_WORK TO BE COMPLETED_:
Search the material below for the word "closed". Copy every line that has it.

_SUPPLIED DATA_:
☆ ☆ ☆ ☆

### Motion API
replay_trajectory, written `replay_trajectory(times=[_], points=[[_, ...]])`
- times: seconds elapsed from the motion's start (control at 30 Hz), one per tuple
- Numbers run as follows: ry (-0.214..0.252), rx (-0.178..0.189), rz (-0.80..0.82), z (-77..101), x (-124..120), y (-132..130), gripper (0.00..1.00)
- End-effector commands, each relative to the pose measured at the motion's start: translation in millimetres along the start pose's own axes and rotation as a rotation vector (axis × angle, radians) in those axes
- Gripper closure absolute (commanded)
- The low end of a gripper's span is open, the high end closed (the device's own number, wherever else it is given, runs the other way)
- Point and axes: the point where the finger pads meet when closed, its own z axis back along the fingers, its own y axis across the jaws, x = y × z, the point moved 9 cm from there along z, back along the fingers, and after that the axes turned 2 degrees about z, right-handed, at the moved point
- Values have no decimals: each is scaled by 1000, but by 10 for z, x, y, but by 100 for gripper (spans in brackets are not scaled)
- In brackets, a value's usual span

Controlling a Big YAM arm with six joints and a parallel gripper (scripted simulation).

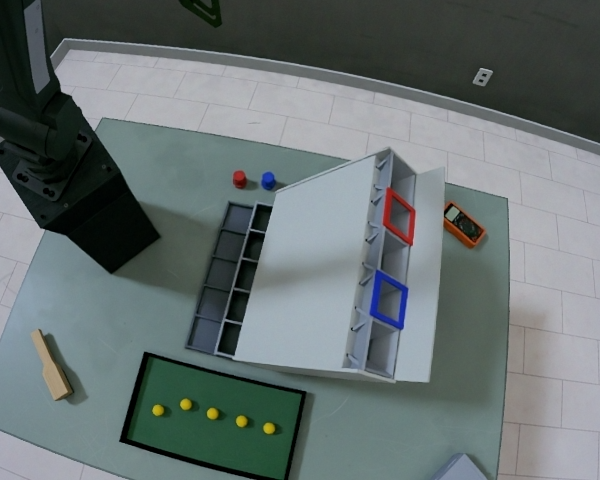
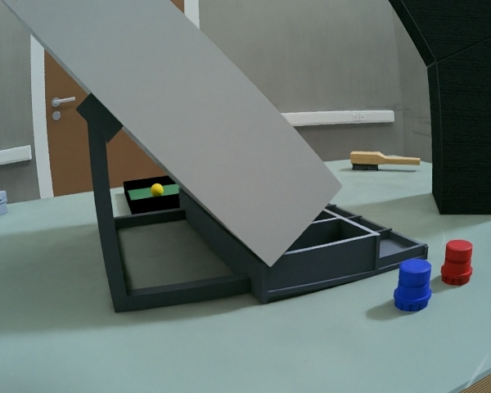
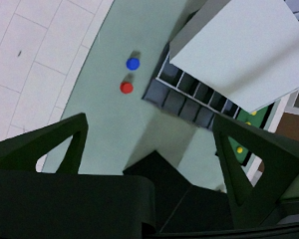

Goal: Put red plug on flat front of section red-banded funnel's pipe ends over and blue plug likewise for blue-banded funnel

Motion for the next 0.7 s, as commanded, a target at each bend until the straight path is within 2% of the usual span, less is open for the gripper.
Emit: replay_trajectory(times=[0.0, 0.5, 0.57, 0.67], points=[[-17, 21, -20, 144, 129, 69, 0], [164, -141, -398, -781, 586, -1348, 0], [164, -141, -398, -781, 586, -1348, 0], [190, -165, -465, -879, 576, -1602, 0]])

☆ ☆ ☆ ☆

_RESULT BELOW_:
- The low end of a gripper's span is open, the high end closed (the device's own number, wherever else it is given, runs the other way)
- Point and axes: the point where the finger pads meet when closed, its own z axis back along the fingers, its own y axis across the jaws, x = y × z, the point moved 9 cm from there along z, back along the fingers, and after that the axes turned 2 degrees about z, right-handed, at the moved point

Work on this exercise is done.